Ferrocene Adsorbed on Silica and Activated Carbon Surfaces: A Solid-State NMR Study of Molecular Dynamics and Surface Interactions

Ferrocene has been adsorbed on the surface of silica and activated carbon within the pores by dry grinding in the absence of a solvent at room temperature. While the dry adsorption and translational mobility of ferrocene within the pores are already established on the centimeter scale, there is little systematic understanding of the surface site-to-site motions of the ferrocene molecules and their orientation with respect to the surface. In this paper, silica and activated carbon, both widely applied in academia and industry as adsorbents, are used as support materials. Using variable-temperature 13C and 2H solid-state NMR and T 1 relaxation time measurements, the dynamics of ferrocene on the surfaces of silica and activated carbon within the pores has been quantitatively characterized on the molecular scale. The obtained data indicate that ferrocene molecules show a liquid-like behavior on the surface. Fast exchange between isotropically moving molecules and surface-attached molecular states of ferrocene has been found in samples with submonolayer surface coverages.
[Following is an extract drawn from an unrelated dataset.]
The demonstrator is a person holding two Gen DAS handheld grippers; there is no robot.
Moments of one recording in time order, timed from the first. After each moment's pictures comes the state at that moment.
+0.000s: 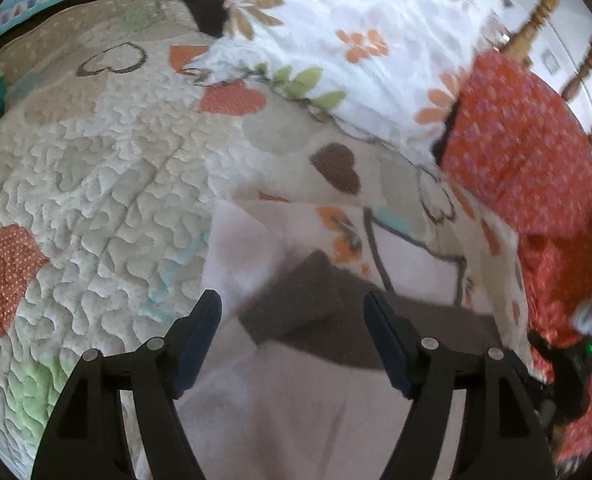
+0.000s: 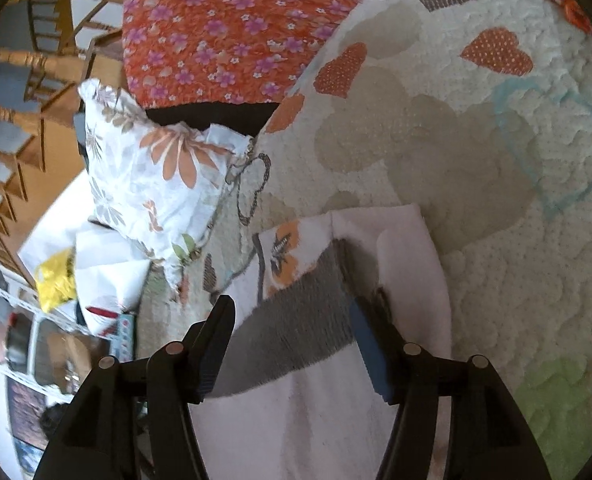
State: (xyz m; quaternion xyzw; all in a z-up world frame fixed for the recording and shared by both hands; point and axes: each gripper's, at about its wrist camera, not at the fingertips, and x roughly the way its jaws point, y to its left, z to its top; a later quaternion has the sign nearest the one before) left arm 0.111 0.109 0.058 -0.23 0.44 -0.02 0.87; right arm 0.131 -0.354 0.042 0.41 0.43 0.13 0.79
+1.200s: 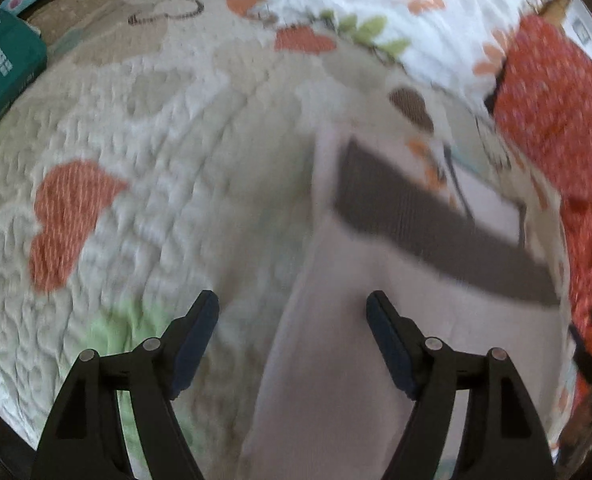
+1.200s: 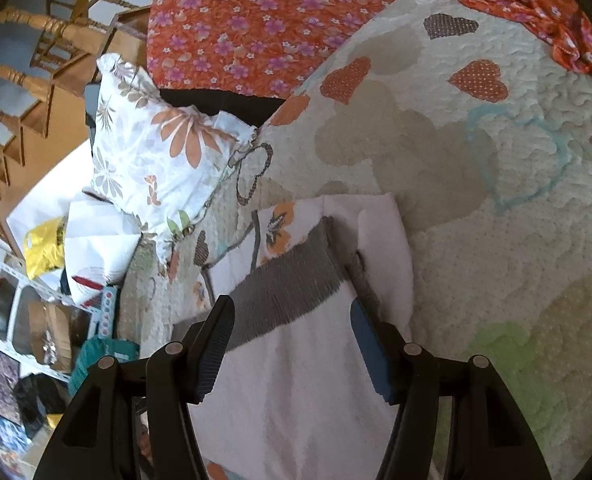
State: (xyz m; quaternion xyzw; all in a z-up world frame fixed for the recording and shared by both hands) left arm 0.073 0.150 0.022 -0.18 0.53 0.03 0.83; right arm 0.094 -0.360 0.066 0.35 0.44 0.13 0.81
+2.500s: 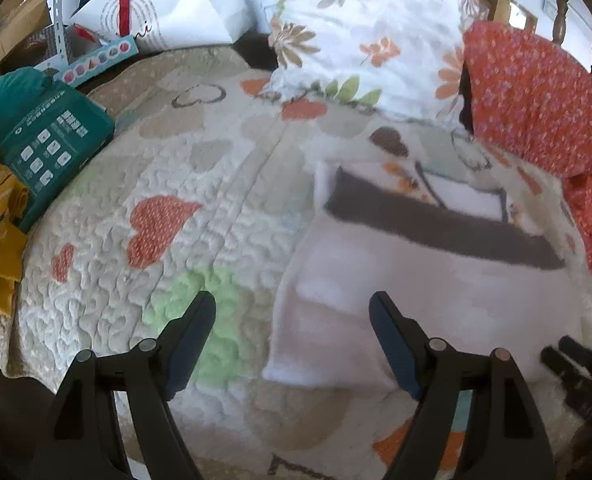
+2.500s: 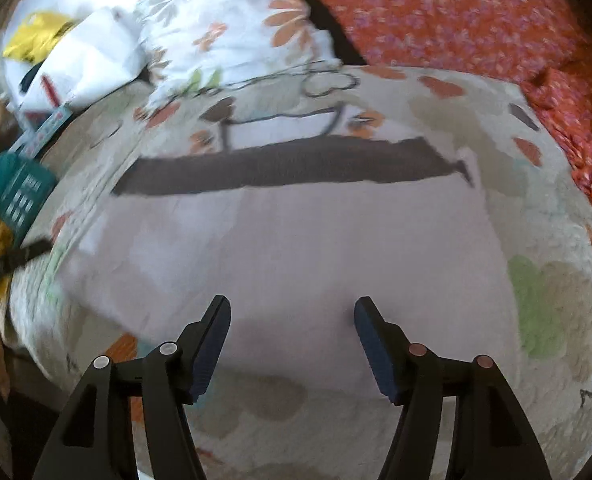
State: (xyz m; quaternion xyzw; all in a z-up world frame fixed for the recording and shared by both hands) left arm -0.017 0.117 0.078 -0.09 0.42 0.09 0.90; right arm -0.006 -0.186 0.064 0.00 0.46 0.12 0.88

The surface-attached molecular states have been characterized by the free energies ΔG ⧧ of 6.1 kcal/mol for silica and ΔG ⧧ of 6.2 kcal/mol for activated carbon at 223 and 263 K, respectively. The horizontally oriented ferrocene molecules are the most thermodynamically stable states on the surfaces of both materials. These molecules exhibit fast C5 rotation of the Cp rings, as established by low-temperature 13C and 2H NMR. The interactions of ferrocene with the pore surfaces have been characterized by adsorption enthalpies measured as −8.4 to −7.0 kcal/mol and −6.7 kcal/mol for activated carbon and silica, respectively. It has been suggested that the ferrocene–surface interactions for both support materials have a polar character.